___ DATASET ENTRIES ___

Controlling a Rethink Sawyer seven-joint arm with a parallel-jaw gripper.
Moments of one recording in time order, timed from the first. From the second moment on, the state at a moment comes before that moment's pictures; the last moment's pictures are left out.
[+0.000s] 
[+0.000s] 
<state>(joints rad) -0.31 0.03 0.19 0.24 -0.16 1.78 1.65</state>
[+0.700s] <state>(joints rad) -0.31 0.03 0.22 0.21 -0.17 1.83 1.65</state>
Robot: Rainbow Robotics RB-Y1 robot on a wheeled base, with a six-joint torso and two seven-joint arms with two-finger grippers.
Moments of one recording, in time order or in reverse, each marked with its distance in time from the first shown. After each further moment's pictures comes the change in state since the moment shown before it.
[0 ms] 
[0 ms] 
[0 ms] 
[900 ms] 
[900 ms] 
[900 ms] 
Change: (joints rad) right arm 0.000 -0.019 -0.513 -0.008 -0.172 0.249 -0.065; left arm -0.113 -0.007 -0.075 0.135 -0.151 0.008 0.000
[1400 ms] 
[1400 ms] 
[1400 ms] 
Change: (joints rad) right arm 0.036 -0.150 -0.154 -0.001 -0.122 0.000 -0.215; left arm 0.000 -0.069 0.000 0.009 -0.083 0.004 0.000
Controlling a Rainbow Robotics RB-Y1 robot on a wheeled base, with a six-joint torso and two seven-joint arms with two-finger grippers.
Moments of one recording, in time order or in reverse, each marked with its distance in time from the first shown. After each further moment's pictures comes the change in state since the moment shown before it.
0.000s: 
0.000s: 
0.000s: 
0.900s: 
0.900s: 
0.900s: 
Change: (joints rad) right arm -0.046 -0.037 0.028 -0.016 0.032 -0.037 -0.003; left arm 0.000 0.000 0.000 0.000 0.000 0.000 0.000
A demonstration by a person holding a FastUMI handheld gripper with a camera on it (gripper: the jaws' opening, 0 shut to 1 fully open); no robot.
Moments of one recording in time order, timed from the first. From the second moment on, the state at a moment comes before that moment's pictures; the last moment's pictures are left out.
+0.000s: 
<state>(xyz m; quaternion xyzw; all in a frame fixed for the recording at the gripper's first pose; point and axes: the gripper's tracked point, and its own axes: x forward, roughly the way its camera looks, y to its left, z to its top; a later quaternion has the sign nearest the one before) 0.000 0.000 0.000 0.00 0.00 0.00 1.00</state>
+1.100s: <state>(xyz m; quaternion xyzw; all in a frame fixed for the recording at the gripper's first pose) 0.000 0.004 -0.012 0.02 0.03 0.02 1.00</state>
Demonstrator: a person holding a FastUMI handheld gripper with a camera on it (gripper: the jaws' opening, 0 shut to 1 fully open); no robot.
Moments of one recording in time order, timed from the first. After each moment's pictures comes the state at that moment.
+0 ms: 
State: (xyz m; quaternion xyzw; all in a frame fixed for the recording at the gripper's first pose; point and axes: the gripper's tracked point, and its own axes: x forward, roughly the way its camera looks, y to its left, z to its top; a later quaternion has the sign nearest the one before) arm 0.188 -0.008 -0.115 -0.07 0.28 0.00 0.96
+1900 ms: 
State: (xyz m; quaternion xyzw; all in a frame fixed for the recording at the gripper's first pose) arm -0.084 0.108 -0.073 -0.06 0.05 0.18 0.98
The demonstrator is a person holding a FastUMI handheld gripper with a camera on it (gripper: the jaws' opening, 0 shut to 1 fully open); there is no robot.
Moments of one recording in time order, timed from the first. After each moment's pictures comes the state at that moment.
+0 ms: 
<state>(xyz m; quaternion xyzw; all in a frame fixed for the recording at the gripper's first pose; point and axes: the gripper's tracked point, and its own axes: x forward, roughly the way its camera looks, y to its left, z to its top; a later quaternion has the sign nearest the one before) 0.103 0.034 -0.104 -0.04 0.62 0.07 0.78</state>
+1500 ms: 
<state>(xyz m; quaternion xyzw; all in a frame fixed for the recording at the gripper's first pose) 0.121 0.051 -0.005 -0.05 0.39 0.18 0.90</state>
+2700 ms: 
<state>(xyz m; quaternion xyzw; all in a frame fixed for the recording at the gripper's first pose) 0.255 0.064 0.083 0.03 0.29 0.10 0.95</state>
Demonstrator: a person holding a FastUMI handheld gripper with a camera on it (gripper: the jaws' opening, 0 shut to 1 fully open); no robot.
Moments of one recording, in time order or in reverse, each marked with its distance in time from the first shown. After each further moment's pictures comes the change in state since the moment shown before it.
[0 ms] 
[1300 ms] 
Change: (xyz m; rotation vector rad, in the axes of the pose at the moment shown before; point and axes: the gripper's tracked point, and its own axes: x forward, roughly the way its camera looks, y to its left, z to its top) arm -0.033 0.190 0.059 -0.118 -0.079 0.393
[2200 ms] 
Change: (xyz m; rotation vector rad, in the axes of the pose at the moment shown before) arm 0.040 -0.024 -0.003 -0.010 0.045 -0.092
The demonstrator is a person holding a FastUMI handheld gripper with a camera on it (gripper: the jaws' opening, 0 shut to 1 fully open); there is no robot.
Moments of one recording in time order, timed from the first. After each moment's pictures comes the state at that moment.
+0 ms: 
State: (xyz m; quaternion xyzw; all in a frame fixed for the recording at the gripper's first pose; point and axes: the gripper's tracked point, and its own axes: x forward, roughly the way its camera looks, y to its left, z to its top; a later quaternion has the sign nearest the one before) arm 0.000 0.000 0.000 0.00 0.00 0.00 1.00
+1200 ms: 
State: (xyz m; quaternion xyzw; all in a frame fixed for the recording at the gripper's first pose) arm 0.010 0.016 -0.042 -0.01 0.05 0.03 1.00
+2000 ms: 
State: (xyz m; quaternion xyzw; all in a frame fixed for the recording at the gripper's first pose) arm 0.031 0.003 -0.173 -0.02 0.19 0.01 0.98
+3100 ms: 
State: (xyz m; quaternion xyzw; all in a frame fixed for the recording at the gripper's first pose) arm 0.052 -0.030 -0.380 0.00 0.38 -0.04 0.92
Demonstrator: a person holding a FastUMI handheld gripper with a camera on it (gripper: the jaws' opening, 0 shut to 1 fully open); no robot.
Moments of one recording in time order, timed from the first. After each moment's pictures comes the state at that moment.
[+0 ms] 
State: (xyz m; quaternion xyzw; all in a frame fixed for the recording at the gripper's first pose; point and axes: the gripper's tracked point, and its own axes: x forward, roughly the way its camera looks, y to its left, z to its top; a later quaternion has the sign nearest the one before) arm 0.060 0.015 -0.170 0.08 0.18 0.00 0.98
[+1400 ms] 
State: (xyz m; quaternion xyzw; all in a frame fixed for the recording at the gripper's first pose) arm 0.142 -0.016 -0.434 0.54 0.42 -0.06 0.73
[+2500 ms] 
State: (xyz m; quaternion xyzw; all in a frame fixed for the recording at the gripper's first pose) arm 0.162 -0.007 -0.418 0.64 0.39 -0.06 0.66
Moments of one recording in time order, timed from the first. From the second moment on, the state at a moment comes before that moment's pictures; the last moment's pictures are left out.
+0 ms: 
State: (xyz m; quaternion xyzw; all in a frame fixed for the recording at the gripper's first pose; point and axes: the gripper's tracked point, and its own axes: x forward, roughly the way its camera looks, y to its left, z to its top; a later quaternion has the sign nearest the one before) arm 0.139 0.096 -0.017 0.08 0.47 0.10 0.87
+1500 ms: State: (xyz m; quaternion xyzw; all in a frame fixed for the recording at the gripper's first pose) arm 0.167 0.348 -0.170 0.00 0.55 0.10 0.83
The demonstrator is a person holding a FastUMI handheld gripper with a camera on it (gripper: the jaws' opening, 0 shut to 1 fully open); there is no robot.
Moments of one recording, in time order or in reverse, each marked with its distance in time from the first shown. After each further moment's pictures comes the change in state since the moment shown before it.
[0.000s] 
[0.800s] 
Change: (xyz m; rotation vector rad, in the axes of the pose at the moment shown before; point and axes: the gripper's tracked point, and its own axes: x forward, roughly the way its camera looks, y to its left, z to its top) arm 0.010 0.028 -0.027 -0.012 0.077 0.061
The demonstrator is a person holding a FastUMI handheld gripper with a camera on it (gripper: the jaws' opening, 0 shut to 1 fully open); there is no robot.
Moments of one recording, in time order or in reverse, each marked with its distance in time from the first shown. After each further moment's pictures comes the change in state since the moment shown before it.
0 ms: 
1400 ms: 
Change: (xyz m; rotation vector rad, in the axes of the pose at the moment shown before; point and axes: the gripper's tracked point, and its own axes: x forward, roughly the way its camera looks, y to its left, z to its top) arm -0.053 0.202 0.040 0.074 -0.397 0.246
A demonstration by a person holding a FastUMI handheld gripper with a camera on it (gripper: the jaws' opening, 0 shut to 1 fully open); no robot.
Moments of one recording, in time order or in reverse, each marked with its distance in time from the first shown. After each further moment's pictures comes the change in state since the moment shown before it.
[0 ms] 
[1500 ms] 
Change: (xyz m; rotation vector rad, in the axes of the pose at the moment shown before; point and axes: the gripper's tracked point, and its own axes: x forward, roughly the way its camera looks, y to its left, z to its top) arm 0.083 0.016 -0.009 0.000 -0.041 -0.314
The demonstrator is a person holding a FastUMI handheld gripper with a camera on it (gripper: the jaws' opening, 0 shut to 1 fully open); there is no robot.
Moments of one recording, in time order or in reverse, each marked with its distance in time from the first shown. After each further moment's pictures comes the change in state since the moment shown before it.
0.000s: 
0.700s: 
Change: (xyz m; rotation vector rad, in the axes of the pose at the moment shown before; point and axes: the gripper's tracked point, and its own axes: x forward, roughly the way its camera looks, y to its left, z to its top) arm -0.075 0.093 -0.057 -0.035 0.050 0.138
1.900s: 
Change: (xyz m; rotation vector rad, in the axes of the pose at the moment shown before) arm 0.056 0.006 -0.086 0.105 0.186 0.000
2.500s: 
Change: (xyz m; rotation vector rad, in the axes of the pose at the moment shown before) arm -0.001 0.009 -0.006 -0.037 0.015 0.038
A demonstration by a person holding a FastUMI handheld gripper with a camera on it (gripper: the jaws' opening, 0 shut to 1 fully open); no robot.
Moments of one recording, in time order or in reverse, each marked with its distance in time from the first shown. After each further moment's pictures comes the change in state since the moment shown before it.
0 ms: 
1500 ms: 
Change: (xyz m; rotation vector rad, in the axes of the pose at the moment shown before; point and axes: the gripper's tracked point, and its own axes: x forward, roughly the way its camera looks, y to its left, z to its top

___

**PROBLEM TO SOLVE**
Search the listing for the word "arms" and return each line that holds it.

**TASK RESULT**
Robot: Rainbow Robotics RB-Y1 robot on a wheeled base, with a six-joint torso and two seven-joint arms with two-finger grippers.
Controlling a Rainbow Robotics RB-Y1 robot on a wheeled base, with a six-joint torso and two seven-joint arms with two-finger grippers.

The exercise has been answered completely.